* TASK REQUIREMENTS *
The material below must be restated exactly, line by line.

THE DATA Start Marker

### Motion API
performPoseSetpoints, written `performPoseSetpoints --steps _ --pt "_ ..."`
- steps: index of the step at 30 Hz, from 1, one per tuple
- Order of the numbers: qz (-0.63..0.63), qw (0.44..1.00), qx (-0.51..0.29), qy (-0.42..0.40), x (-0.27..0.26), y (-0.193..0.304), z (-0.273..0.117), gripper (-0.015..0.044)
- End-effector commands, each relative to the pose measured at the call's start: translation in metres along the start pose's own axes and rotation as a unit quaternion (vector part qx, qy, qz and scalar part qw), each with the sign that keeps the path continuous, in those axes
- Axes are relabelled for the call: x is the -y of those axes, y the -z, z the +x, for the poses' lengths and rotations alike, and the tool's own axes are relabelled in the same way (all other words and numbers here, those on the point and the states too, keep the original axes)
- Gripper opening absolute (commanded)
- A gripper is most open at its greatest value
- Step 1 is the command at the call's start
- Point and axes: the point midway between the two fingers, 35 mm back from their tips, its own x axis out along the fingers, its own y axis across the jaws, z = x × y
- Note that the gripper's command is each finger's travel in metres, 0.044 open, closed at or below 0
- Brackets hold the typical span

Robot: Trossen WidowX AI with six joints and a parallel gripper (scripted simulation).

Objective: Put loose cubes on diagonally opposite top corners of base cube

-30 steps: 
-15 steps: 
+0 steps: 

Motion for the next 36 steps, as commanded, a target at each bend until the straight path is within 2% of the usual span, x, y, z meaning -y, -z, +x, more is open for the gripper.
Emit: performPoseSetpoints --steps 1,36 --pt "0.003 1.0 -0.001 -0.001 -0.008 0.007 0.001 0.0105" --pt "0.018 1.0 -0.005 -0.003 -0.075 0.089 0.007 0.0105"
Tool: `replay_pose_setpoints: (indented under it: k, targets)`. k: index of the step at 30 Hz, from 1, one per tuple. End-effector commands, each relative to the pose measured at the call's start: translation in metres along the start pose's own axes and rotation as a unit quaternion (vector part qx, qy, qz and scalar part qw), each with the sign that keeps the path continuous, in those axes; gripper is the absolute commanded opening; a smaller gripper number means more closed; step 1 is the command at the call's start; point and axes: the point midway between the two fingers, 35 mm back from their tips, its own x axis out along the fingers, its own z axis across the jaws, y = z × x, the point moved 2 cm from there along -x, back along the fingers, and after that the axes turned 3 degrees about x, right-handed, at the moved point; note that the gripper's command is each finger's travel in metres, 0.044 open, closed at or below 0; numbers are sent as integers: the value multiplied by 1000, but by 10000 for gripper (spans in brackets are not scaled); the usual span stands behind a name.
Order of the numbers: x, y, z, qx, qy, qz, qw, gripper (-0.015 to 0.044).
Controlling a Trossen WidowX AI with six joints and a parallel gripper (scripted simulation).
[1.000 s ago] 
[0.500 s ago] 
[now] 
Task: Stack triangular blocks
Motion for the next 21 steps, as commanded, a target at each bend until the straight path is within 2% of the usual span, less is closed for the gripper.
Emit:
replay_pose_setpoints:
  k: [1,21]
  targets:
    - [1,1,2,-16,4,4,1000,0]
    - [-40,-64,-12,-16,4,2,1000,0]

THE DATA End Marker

* EXERCISE RESULT *
### Motion API
performPoseSetpoints, written `performPoseSetpoints --steps _ --pt "_ ..."`
- steps: index of the step at 30 Hz, from 1, one per tuple
- Order of the numbers: qz (-0.63..0.63), qw (0.44..1.00), qx (-0.51..0.29), qy (-0.42..0.40), x (-0.27..0.26), y (-0.193..0.304), z (-0.273..0.117), gripper (-0.015..0.044)
- End-effector commands, each relative to the pose measured at the call's start: translation in metres along the start pose's own axes and rotation as a unit quaternion (vector part qx, qy, qz and scalar part qw), each with the sign that keeps the path continuous, in those axes
- Axes are relabelled for the call: x is the -y of those axes, y the -z, z the +x, for the poses' lengths and rotations alike, and the tool's own axes are relabelled in the same way (all other words and numbers here, those on the point and the states too, keep the original axes)
- Gripper opening absolute (commanded)
- A gripper is most open at its greatest value
- Step 1 is the command at the call's start
- Point and axes: the point midway between the two fingers, 35 mm back from their tips, its own x axis out along the fingers, its own y axis across the jaws, z = x × y
- Note that the gripper's command is each finger's travel in metres, 0.044 open, closed at or below 0
- Brackets hold the typical span

Robot: Trossen WidowX AI with six joints and a parallel gripper (scripted simulation).

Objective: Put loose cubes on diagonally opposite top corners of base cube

-30 steps: 
-15 steps: 
+0 steps: 

Motion for the next 36 steps, as commanded, a target at each bend until the straight path is within 2% of the usual span, x, y, z meaning -y, -z, +x, more is open for the gripper.
Emit: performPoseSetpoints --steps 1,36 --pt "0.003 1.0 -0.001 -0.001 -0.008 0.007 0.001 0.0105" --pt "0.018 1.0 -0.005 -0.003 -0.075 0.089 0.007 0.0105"
Tool: `replay_pose_setpoints: (indented under it: k, targets)`. k: index of the step at 30 Hz, from 1, one per tuple. End-effector commands, each relative to the pose measured at the call's start: translation in metres along the start pose's own axes and rotation as a unit quaternion (vector part qx, qy, qz and scalar part qw), each with the sign that keeps the path continuous, in those axes; gripper is the absolute commanded opening; a smaller gripper number means more closed; step 1 is the command at the call's start; point and axes: the point midway between the two fingers, 35 mm back from their tips, its own x axis out along the fingers, its own z axis across the jaws, y = z × x, the point moved 2 cm from there along -x, back along the fingers, and after that the axes turned 3 degrees about x, right-handed, at the moved point; note that the gripper's command is each finger's travel in metres, 0.044 open, closed at or below 0; numbers are sent as integers: the value multiplied by 1000, but by 10000 for gripper (spans in brackets are not scaled); the usual span stands behind a name.
Order of the numbers: x, y, z, qx, qy, qz, qw, gripper (-0.015 to 0.044).
Controlling a Trossen WidowX AI with six joints and a parallel gripper (scripted simulation).
[1.000 s ago] 
[0.500 s ago] 
[now] 
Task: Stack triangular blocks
Motion for the next 21 steps, as commanded, a target at each bend until the straight path is within 2% of the usual span, less is closed for the gripper.
Emit:
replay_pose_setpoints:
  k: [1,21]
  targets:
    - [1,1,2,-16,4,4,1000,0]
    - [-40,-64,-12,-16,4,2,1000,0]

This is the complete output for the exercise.